Buy First Solar, Inc. (FSLR) Stock, Make 55% in 18 Months

First Solar, Inc. (NASDAQ:FSLR) is having a rough go of it. FSLR stock has plummeted as much as 17% since reaching its February high of $38.50, and now the solar stock is being booted from the S&P 500.

Buy First Solar, Inc. (FSLR) Stock, Make 55% in 18 Months

Yes, the residential solar installer recently beat Wall Street’s fourth-quarter estimates on both the top and bottom lines, and raised its sales guidance for 2017.

However, thanks to a pre-tax charge of $729 million during the quarter, the company reversed last year’s Q4 operating income of $131.82 million to a loss of $765.41 million. What’s more, investors realized that even though First Solar did beat consensus estimates on the top line with $412.76 million, it still marked a year-over-year decline of 56% from revenue of $942.32 million a year ago.

And yet, there’s reason to believe FSLR stock could still put up huge gains before 2017 is through.

Why the Trouble in First Solar?

First Solar’s business has been hurt by several factors, including weak economic concerns in China, resulting in slow on solar panel purchases and causing a rise in First Solar’s inventory. This was one of the reasons competitors such as Tesla, Inc. (NASDAQ:TSLA) opted to acquire SolarCity, shielding the latter from the negative effects of the industry.

Aside from these factors, it hasn’t helped that President Donald Trump — unlike former President Obama — hasn’t embraced renewable or green energy to the extent he has supported the coal industry.

Nevertheless, with SunPower Corporation (NASDAQ:SPWR) making some optimistic comments about the state of the solar industry, now’s an ideal time to place a bet on FSLR stock, which closed Friday at $32.40, losing 6.4% for the week. At some point, solar energy — which continues to gain global acceptance as it decreases in costs — can’t be avoided any longer.

And this is where First Solar’s restructuring efforts — including plans to cut about 27% of its workforce — make sense.

FSLR, which has now beaten earnings estimates in seven straight quarters, sees 2017 net revenue in the range of $2.8 billion to $2.9 billion, which is above its prior range of $2.5 billion to $2.6 billion and higher than the $2.53 billion analyst were looking for. The upbeat revenue forecast means First Solar expects to realize revenue from — among others — the 250-megawatt Moapa project, near Las Vegas.

Plus, the company is now diverting cash toward its Series 6 solar modules ahead of schedule to 2018, which offers significantly lower capex than Series 4, while abandoning plans for the Series 5 product. And while the Series 6 products offers more risk, First Solar’s nearly $2 billion in cash on the balance sheet (or $19 in cash per share) gives it plenty of time to get it right.

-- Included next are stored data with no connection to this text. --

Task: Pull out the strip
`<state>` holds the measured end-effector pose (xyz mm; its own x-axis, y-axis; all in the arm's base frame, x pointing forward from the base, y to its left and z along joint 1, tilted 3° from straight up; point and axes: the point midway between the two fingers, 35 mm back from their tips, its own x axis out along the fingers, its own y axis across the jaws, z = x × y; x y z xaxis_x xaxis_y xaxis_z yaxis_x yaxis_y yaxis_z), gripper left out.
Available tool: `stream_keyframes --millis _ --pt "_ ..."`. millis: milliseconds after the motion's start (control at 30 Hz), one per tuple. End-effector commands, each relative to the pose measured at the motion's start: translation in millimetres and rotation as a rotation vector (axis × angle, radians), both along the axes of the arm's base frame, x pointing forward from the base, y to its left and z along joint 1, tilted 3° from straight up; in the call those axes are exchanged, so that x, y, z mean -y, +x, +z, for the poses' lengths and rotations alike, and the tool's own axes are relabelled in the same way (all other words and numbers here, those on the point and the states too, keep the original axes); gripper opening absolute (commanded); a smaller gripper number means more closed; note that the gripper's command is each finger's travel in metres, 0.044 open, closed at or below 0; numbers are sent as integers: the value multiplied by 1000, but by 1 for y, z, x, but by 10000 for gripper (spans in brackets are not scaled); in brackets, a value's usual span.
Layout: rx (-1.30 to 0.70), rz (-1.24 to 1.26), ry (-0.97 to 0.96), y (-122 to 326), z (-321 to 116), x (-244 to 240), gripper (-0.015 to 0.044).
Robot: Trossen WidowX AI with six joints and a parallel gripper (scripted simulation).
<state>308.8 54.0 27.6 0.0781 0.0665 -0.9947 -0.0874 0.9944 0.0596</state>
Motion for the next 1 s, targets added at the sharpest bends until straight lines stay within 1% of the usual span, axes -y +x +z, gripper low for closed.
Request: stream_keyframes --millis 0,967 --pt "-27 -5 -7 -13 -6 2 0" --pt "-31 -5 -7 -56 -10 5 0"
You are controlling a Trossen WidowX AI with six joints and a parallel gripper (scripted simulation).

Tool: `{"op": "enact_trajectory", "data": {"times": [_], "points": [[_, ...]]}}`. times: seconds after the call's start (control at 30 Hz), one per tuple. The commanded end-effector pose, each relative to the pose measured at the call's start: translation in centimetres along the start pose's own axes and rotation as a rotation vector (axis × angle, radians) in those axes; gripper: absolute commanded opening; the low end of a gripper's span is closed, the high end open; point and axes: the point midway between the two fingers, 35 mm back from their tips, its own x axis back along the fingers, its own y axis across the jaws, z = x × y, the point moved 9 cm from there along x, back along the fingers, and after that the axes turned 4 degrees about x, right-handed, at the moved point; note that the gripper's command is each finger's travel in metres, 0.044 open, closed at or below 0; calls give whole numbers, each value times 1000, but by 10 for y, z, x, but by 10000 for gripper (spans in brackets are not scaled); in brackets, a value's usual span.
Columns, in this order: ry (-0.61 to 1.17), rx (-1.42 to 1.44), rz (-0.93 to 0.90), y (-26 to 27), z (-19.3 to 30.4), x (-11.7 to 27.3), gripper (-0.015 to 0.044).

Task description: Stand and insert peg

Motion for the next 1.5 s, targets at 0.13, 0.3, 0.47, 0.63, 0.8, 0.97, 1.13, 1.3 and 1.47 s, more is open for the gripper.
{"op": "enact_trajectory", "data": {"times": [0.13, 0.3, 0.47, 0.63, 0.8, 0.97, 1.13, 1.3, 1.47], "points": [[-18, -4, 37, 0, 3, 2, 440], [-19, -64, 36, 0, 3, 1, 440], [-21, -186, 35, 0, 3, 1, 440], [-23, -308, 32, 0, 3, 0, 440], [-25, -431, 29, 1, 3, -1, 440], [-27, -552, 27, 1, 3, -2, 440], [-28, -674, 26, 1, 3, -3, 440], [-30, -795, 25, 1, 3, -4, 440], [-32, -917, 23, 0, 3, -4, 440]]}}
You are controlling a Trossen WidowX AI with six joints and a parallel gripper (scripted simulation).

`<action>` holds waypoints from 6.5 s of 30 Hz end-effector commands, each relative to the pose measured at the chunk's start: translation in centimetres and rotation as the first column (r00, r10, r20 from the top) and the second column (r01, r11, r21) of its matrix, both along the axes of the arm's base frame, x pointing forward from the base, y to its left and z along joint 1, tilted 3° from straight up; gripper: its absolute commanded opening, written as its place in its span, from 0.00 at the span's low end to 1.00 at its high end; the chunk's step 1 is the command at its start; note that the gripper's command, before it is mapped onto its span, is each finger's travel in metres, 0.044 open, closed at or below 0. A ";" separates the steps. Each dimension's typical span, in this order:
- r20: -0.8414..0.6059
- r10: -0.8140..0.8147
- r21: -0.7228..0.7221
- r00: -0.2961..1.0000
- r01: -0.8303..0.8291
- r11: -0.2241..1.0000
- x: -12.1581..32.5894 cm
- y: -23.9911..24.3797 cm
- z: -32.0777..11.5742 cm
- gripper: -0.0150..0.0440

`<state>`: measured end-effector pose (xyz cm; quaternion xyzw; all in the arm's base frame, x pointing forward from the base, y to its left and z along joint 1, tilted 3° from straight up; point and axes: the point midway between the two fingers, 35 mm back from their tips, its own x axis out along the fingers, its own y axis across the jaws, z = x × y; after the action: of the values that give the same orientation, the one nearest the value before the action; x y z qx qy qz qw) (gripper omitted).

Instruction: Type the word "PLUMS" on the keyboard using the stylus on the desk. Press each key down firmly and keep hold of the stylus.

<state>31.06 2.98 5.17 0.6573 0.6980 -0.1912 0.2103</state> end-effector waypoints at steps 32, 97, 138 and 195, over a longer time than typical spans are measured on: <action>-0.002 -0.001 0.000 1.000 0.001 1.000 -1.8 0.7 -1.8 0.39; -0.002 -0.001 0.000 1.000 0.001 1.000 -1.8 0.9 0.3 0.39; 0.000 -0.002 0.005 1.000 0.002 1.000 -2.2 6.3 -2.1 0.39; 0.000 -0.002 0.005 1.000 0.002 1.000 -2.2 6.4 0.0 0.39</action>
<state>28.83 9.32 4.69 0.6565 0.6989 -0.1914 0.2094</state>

Bottom Line for FSLR Stock

After flaming out in 2016, losing some 51% of its value, there’s still a lot to like with First Solar stock, which has fallen 56% from its 52-week high of $74.29.

Assuming the company can execute on its workforce reduction, lowering costs, while accelerating its Series 6 solar modules, FSLR stock could rebound above $50 in the next 12 to 18 months. That would come out to roughly 55% returns — a killing for investors who are looking for a spark in their portfolios.

As of this writing, Richard Saintvilus did not hold a position in any of the aforementioned securities.